O repetido ganho de 15% em velocidade remonta a Jeff Pu, analista do Haitong, que resumia uma especificação de fabricação publicada, e não testes com silício finalizado. O documento da fundição apresenta um menu de possibilidades ao projetista de chips, não um pacote fechado de benefícios.
A TSMC afirma que seu processo de 2 nm oferece até 15% mais desempenho no mesmo consumo de energia, ou até 30% menos consumo mantendo a mesma velocidade, em relação ao nodo anterior. Citar ambos os ganhos em conjunto, como alguns veículos vêm fazendo, sugere um chip que o próprio processo de fabricação não garante entregar em um único projeto.
Falta de memória aperta janela de lançamento da Apple
O gargalo mais sério hoje é a oferta de memória. O analista de semicondutores Tim Culpan relatou que a Apple não conseguiu fechar contratos suficientes de fornecimento de DRAM para os novos modelos, deixando algo em torno de US$ 1 bilhão em processadores sem encapsulamento parados na fundição.
O novo processo de empacotamento integra memória e processador já na montagem, o que impede a Apple de estocar chips sem memória para terminá-los depois, quando o fornecimento de DRAM finalmente se normalizar.

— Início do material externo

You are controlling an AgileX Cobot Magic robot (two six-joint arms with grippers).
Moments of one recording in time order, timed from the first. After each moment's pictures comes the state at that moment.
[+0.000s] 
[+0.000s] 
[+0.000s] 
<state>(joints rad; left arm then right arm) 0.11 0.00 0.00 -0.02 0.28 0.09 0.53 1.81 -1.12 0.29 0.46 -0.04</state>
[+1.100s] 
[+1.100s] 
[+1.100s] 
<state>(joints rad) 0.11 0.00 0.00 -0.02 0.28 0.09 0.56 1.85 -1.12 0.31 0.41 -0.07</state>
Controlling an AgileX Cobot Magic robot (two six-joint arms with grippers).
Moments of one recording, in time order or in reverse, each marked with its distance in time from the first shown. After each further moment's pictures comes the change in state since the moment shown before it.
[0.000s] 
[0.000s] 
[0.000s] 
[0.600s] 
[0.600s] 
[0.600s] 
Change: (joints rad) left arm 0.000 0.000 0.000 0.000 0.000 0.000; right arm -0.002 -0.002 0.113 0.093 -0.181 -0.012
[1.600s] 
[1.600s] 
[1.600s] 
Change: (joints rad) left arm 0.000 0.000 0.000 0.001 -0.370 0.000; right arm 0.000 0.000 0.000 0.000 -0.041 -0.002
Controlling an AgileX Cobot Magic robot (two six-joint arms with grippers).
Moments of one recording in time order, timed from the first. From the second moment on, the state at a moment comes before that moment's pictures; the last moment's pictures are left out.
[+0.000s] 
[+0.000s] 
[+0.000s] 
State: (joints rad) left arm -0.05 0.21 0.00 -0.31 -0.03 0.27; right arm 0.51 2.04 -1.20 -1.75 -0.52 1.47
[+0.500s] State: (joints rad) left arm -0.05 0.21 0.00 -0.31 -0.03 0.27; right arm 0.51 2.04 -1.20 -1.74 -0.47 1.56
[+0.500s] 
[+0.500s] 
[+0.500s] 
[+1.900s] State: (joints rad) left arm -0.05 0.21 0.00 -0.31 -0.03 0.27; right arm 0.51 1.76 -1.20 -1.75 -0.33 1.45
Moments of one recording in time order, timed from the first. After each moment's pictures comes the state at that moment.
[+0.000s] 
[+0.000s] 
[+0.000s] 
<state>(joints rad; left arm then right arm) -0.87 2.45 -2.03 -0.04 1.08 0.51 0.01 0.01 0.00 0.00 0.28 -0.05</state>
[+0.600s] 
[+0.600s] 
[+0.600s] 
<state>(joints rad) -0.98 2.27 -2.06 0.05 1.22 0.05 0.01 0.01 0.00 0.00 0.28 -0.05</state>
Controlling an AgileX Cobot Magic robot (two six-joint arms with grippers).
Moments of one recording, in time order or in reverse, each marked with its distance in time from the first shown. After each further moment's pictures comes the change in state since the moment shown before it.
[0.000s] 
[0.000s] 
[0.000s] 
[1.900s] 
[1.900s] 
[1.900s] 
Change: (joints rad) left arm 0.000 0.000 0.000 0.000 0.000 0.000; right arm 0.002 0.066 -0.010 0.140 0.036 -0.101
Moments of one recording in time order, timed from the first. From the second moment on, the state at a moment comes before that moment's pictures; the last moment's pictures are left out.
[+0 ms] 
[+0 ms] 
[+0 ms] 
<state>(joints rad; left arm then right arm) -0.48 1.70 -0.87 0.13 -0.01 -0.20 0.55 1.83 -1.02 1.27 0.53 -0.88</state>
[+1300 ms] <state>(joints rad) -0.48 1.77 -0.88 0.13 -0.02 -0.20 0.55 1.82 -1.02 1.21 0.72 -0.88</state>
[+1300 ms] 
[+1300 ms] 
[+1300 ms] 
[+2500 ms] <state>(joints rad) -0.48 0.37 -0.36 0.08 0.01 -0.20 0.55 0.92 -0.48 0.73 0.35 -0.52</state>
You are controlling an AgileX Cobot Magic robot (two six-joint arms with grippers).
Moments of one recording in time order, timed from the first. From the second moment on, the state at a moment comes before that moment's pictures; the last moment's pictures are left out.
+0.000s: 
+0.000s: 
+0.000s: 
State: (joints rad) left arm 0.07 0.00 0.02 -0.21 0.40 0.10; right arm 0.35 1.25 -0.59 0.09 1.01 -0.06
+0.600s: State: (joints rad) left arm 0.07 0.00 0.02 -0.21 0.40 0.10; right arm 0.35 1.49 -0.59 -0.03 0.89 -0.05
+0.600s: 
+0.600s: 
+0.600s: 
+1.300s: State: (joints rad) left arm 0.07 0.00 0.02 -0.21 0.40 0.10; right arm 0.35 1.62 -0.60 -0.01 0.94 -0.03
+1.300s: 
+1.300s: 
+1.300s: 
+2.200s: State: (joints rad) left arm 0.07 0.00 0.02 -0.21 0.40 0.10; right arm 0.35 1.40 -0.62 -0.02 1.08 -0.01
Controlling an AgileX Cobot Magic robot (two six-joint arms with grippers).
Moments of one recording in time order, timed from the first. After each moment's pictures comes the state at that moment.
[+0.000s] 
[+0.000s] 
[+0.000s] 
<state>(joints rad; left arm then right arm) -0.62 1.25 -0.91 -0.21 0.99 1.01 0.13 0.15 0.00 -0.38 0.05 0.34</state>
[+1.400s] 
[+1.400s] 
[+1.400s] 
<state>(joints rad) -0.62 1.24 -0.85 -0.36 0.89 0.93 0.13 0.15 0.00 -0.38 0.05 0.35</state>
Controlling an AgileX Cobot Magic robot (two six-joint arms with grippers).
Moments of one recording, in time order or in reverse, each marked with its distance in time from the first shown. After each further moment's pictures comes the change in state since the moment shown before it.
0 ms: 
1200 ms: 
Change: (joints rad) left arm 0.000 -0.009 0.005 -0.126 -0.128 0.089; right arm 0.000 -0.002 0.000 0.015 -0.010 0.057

Esse cronograma já oscilou antes, e relatos da cadeia de suprimentos passaram a ventilar uma estreia em dezembro, em vez de setembro, data ainda apontada pela maior parte dos vazamentos.
As projeções de analistas para os embarques do dobrável em 2026 também divergem bastante, variando de cerca de 3 milhões a 8 milhões de unidades. Essa dispersão deixa em aberto a real dimensão da possível falta de produto no dia do lançamento.